Kelly knew quite a bit about the business after eight years of service on the company’s board, but he had been isolated from most of the day-to-day work that was done at Epicor’s locations around the world.

He wanted to know the enterprise resource planning software business the way his 3,200 employees did. He wanted to see what the customer saw.

“The essence of Epicor rests as close to customer as possible,” he says. “If you think in terms of communications, you go where your customers are. You start there.”
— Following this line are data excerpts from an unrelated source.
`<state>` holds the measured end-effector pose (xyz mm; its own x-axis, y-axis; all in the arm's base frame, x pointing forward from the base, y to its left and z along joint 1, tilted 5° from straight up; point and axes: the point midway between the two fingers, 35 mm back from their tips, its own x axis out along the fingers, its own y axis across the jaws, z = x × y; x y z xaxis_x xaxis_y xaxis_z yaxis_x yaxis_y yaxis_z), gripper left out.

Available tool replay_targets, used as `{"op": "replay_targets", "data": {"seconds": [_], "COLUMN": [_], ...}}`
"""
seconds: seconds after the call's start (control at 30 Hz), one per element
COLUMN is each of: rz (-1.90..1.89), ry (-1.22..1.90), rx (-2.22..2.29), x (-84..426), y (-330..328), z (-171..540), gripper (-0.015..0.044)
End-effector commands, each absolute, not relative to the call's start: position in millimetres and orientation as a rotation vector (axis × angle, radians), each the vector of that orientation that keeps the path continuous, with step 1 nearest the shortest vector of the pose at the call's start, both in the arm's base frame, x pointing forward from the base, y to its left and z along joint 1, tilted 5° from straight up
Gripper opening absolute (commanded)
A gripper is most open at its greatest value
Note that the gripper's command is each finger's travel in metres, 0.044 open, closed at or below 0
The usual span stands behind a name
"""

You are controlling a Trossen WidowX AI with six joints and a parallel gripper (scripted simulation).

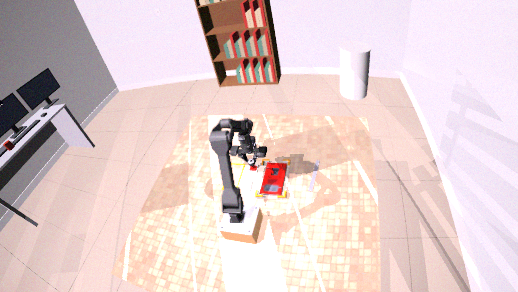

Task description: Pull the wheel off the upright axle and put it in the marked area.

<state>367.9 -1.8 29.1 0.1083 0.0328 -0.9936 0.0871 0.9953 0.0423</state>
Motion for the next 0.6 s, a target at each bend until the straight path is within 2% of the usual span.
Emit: {"op": "replay_targets", "data": {"seconds": [0.0,0.57], "rz": [-0.042,-0.043], "ry": [1.462,1.461], "rx": [0.100,0.100], "x": [368.2,367.5], "y": [-1.8,-2.0], "z": [31.1,36.7], "gripper": [0.0000,0.0000]}}
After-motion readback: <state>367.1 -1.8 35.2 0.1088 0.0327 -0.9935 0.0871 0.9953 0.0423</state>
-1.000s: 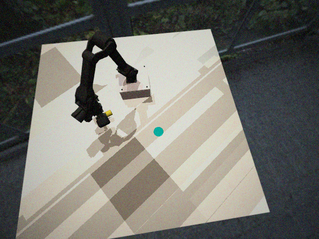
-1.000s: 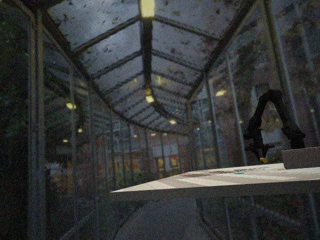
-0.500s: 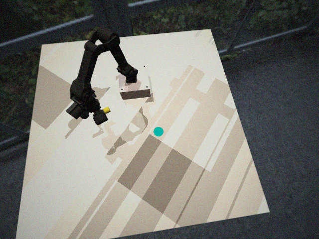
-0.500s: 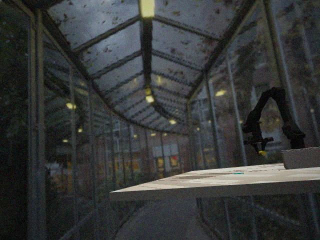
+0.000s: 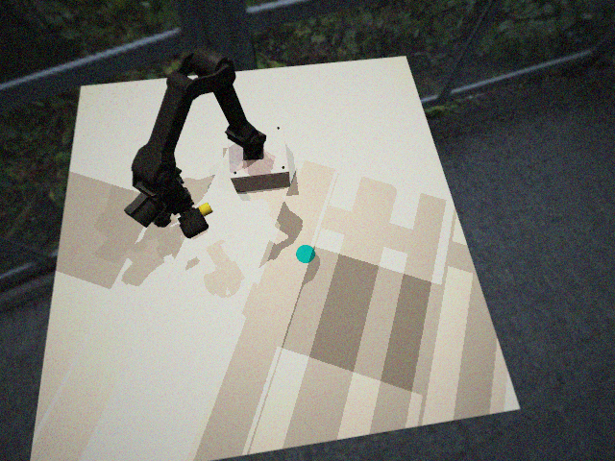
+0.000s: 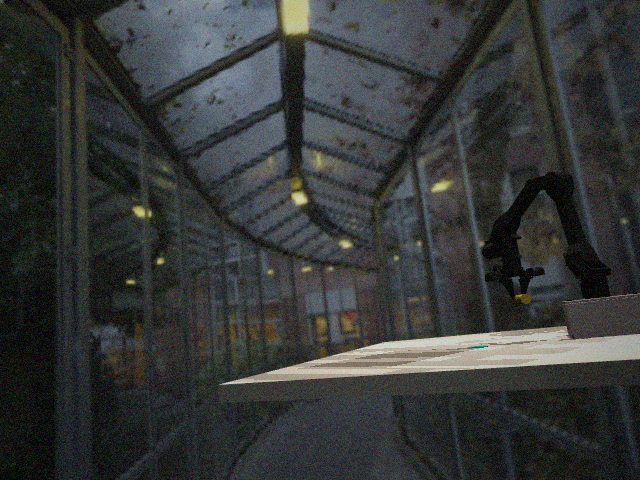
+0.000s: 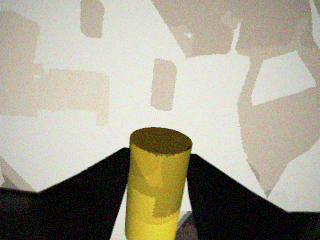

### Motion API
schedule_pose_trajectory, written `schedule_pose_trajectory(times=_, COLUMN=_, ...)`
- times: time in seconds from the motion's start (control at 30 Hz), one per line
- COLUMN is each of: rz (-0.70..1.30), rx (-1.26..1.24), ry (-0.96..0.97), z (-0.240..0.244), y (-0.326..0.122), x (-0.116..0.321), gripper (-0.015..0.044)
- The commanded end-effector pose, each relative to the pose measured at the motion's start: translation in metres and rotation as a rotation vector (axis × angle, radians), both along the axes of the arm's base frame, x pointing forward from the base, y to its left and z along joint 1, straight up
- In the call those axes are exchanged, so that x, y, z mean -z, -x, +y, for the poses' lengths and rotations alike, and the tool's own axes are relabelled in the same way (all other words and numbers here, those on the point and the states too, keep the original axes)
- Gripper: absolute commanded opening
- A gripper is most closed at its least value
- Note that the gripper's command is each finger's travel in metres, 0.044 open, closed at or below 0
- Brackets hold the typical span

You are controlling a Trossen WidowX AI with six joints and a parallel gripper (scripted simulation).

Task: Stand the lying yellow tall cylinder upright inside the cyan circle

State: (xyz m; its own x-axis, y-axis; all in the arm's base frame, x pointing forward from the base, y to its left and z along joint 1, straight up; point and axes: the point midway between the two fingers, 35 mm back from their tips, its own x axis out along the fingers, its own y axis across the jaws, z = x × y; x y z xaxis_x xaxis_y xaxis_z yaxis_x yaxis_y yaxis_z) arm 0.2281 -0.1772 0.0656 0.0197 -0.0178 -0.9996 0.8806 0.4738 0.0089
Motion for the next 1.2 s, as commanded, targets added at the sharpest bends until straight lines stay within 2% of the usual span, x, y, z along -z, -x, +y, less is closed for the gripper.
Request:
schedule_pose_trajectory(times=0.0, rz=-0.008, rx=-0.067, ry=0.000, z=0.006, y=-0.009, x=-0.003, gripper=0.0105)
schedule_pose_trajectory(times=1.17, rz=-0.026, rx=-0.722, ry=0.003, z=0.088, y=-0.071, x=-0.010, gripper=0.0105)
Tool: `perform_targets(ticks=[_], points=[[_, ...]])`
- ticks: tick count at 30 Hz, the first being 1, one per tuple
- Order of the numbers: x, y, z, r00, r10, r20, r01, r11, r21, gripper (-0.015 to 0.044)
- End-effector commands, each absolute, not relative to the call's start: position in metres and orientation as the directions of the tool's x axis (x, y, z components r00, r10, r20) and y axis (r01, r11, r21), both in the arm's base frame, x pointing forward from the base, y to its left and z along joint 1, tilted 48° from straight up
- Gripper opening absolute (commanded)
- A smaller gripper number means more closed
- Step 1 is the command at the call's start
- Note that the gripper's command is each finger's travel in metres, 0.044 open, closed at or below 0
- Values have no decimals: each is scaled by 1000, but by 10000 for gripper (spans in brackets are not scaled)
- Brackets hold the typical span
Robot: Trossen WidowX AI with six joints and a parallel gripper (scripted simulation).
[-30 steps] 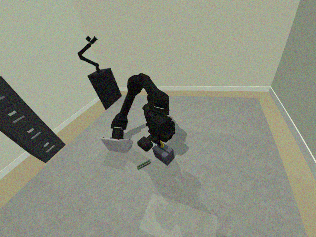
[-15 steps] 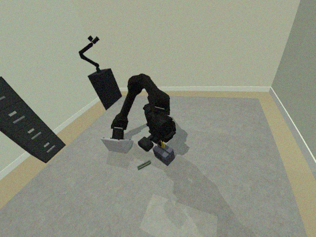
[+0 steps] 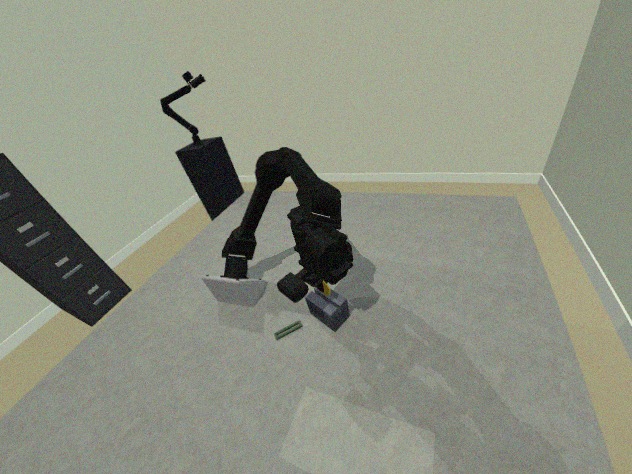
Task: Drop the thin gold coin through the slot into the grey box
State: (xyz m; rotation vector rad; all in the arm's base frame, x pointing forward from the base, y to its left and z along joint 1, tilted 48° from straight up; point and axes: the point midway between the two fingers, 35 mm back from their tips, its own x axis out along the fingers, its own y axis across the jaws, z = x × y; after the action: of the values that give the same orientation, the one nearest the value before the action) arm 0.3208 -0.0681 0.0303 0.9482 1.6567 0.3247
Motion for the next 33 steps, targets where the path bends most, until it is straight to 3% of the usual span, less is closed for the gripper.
perform_targets(ticks=[1,33], points=[[320,-68,30,-33,726,-687,412,636,652,0],[319,-56,21,-32,726,-687,416,635,651,0]])
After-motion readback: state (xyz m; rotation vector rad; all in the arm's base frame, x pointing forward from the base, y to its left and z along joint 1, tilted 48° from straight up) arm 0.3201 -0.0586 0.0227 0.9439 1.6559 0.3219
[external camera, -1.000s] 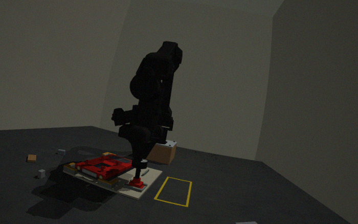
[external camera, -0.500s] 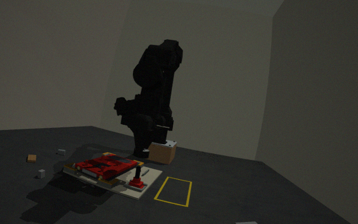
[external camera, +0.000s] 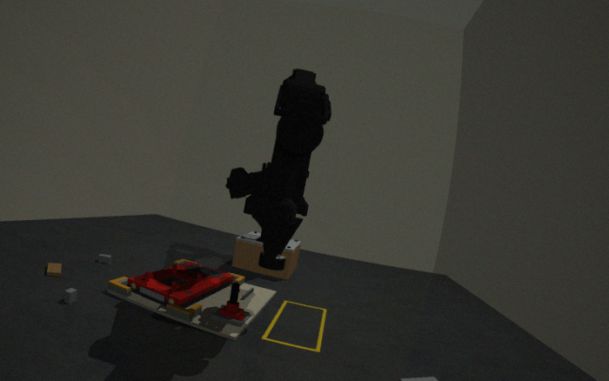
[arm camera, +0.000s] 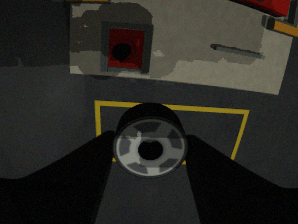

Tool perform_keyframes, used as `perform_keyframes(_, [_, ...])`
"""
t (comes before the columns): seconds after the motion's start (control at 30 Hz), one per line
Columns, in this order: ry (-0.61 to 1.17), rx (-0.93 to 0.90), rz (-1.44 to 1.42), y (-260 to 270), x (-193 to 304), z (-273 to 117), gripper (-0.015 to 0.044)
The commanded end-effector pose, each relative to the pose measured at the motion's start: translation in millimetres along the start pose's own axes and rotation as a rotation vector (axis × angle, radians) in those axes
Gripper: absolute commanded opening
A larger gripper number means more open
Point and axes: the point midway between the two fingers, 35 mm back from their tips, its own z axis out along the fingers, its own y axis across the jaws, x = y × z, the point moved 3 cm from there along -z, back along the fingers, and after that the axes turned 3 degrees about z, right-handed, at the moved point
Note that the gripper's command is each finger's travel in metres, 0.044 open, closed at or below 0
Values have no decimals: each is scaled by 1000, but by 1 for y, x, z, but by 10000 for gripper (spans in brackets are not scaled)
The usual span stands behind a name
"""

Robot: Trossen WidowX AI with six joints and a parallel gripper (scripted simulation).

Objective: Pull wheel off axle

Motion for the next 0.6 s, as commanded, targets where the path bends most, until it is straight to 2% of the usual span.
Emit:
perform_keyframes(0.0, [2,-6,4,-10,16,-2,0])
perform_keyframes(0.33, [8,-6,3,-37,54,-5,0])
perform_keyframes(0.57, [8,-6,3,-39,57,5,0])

He headed out and spent the first few months in his new position in front of employees and customers, listening to their ideas and complaints. He asked them what they thought Epicor was doing well and what they thought the company could improve upon. Kelly met with employees in person, over the phone and through video-conferencing — whatever it took to generate a dialogue.

“Initially, I wanted to look the employees in the eye and listen to them tell me what they thought we could accomplish at Epicor,” he says.

One factor in particular was integral to the success of Kelly’s information-gathering travels: keeping an open mind.

“That was my foundation point,” he says. “I didn’t walk in with a game plan of changes or a game plan of what we had to do to bring Epicor to the next level — I walked in with my ears open because I knew there was a lot of transition under way.”

One of the things he quickly discovered was that Epicor’s growth was hurting the company’s long-term potential. What was once a small, agile, $154 million company in 2003 had become a $430 million rapidly growing enterprise through internal growth and acquisitions.

The company’s agility had always been a cornerstone of its growth. Without the ability to accurately interpret data and then rapidly take action in response to market changes, the company’s design and development of enterprise resource planning software may have never happened in the first place.

Kelly’s challenge was not to find ways to move more quickly, it was to find out how to keep Epicor’s agility as the company continued to expand. His objective was to adjust the company to its new size without sacrificing the core things that made Epicor so successful.

“Reinvention doesn’t necessarily mean changing your DNA,” he says. “It means allowing you to participate in a current market just as effectively as you participated in a prior one. We’re reinventing ourselves so we know how to operate in this new size just as effectively as we operated in our prior size.”